Are you taking a good nerve pain modulator like Nortriptyline or amytriptyline? Hydroxizine hydrochloride helps nerves as well. I could not tolerate the brain fog from Gabapentin and Lyrica. I gained a ton of weight as well. I stopped them early on.
The only thing else I can think of that may help are capsicum pain patches. If applied on your buttock close to the area ( but not on epithelial tissue ) the capsicum will redirect the pain signals.
Have you ever been offered 12.5% Ketamine:12.5% saline nasal spray? It might help you however it will sedate you a little.

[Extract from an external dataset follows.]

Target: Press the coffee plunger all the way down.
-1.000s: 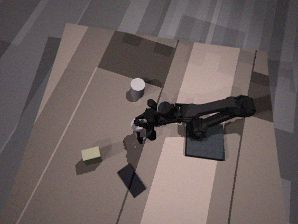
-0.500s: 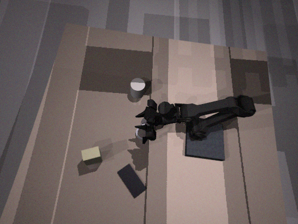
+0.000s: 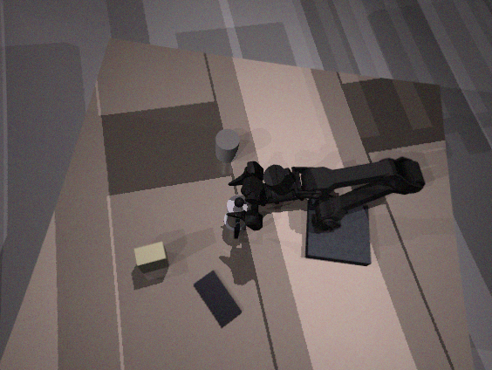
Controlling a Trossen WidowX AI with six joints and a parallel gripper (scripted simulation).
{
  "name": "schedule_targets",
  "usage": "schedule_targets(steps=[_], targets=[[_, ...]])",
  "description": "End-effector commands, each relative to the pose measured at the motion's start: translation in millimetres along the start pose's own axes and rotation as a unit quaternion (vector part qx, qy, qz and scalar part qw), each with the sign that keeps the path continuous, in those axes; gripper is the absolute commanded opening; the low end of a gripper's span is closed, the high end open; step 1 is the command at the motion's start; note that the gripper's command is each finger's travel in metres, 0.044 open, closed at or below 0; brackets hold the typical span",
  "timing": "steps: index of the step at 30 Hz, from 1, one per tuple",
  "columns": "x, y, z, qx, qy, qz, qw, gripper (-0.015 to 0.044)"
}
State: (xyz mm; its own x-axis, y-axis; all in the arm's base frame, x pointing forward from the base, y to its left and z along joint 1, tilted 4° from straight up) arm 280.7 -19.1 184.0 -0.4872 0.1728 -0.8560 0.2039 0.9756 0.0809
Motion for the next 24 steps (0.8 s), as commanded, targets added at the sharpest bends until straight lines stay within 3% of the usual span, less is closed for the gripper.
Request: schedule_targets(steps=[1,4,24], targets=[[-27,4,-35,-0.001,-0.011,0.002,1.000,0.0440],[-33,4,-53,0.000,-0.008,0.002,1.000,0.0440],[-31,3,-52,0.000,-0.008,0.002,1.000,0.0440]])
Point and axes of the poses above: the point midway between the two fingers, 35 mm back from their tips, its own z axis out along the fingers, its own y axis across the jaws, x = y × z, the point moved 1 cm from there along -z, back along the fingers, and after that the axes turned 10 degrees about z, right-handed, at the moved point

I used it for three years and since having a second surgery last June, I have been able to wean myself off of it this year. I feel for you tremendously. I agree, you must let go of anger. Stay calm.
Just had ketamine yesterday for the first time and I take gabapentin and have gained so much weight from it. 😔it just really stinks. They did the ketamine with the block yesterday and I’m still having less pain but I can feel it slowly coming back. 😢
Please don’t say that. Please you must not give up. Please ok. Judi. I’ll say a rosary for you. Please. I can’t this F//-ing disease sucks. I’m so sorry. Please hang in there. Ok. 😿🤗🙏👍🤝
I know....I wake up late every morning around 10-11a.m. I fall asleep when my body lets me and usually that is around midnight. You need your sleep! HVe you tried Zopiclone?
Thank you. Konagirl. I’m gonna look into the pills zopiclone. Yes my body does the same thing I will dose off in the afternoon for 2-3,hours. That’s what it allows right now. So, thank you. Deb.
If you are prescribed Zopiclone, start with half a pill first. If that does not work then use a whole pill. My doctor told me to never take more than one so I never have. Good luck. I am glad I could be of assistance.
I'm sorry you are going through so much pain. I hope your doctor can relieve your pain permanently. I will be praying for you. I know how it is to be in pain and hurt all the time. I have been doing good for 2 years or more now. Thanks to my Lord and Savior Jesus Christ and my Urogynocologist. I'll be praying for your pain to stop.